**WHAT NEEDS TO BE DONE**
Using the data below, return every line that holds the word "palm".

**EXTRACTED ENTRIES**
┌────────

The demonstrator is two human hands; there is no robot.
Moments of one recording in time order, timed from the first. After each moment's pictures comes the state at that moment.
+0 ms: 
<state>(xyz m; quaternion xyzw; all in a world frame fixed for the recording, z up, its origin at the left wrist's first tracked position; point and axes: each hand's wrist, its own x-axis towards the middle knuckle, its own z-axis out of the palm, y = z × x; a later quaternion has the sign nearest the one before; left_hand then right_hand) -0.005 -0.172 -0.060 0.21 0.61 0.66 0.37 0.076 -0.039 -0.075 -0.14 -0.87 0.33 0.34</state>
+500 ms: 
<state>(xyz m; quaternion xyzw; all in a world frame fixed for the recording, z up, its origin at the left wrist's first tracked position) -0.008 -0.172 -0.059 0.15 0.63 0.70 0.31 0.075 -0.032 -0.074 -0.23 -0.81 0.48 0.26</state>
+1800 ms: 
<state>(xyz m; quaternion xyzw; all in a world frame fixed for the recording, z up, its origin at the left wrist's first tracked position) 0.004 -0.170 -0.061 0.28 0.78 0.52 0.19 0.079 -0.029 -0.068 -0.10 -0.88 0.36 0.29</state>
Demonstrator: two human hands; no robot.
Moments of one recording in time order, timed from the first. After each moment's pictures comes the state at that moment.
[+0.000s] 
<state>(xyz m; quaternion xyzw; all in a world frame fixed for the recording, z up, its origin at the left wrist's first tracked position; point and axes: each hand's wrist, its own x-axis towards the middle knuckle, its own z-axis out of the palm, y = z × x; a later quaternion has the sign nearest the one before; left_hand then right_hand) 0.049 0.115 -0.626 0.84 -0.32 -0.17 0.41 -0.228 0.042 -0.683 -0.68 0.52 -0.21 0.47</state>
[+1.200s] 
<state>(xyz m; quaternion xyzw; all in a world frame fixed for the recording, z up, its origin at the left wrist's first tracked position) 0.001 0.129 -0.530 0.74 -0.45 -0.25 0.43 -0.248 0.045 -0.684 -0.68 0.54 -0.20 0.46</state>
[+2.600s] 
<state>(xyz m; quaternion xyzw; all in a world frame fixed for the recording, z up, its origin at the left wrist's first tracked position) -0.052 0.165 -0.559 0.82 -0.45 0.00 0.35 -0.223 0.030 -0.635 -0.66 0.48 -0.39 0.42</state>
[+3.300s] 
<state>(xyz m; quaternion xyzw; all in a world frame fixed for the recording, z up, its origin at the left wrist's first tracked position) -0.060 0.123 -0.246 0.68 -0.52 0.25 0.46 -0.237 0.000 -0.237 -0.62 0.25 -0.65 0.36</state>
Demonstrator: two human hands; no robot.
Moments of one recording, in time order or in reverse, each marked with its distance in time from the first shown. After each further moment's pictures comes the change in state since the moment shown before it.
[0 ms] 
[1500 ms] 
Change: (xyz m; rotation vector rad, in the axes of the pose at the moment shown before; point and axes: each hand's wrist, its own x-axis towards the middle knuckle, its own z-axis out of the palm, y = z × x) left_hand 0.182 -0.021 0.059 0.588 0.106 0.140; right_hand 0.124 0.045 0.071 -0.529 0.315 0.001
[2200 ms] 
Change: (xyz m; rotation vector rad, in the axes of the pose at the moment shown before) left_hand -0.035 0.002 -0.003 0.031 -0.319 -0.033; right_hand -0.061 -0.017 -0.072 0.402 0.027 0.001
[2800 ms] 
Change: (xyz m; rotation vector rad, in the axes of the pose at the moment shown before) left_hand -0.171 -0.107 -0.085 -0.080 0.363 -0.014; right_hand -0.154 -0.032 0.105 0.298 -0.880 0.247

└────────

**SOLUTION**
<state>(xyz m; quaternion xyzw; all in a world frame fixed for the recording, z up, its origin at the left wrist's first tracked position; point and axes: each hand's wrist, its own x-axis towards the middle knuckle, its own z-axis out of the palm, y = z × x; a later quaternion has the sign nearest the one before; left_hand then right_hand) -0.005 -0.172 -0.060 0.21 0.61 0.66 0.37 0.076 -0.039 -0.075 -0.14 -0.87 0.33 0.34</state>
<state>(xyz m; quaternion xyzw; all in a world frame fixed for the recording, z up, its origin at the left wrist's first tracked position; point and axes: each hand's wrist, its own x-axis towards the middle knuckle, its own z-axis out of the palm, y = z × x; a later quaternion has the sign nearest the one before; left_hand then right_hand) 0.049 0.115 -0.626 0.84 -0.32 -0.17 0.41 -0.228 0.042 -0.683 -0.68 0.52 -0.21 0.47</state>
Change: (xyz m; rotation vector rad, in the axes of the pose at the moment shown before; point and axes: each hand's wrist, its own x-axis towards the middle knuckle, its own z-axis out of the palm, y = z × x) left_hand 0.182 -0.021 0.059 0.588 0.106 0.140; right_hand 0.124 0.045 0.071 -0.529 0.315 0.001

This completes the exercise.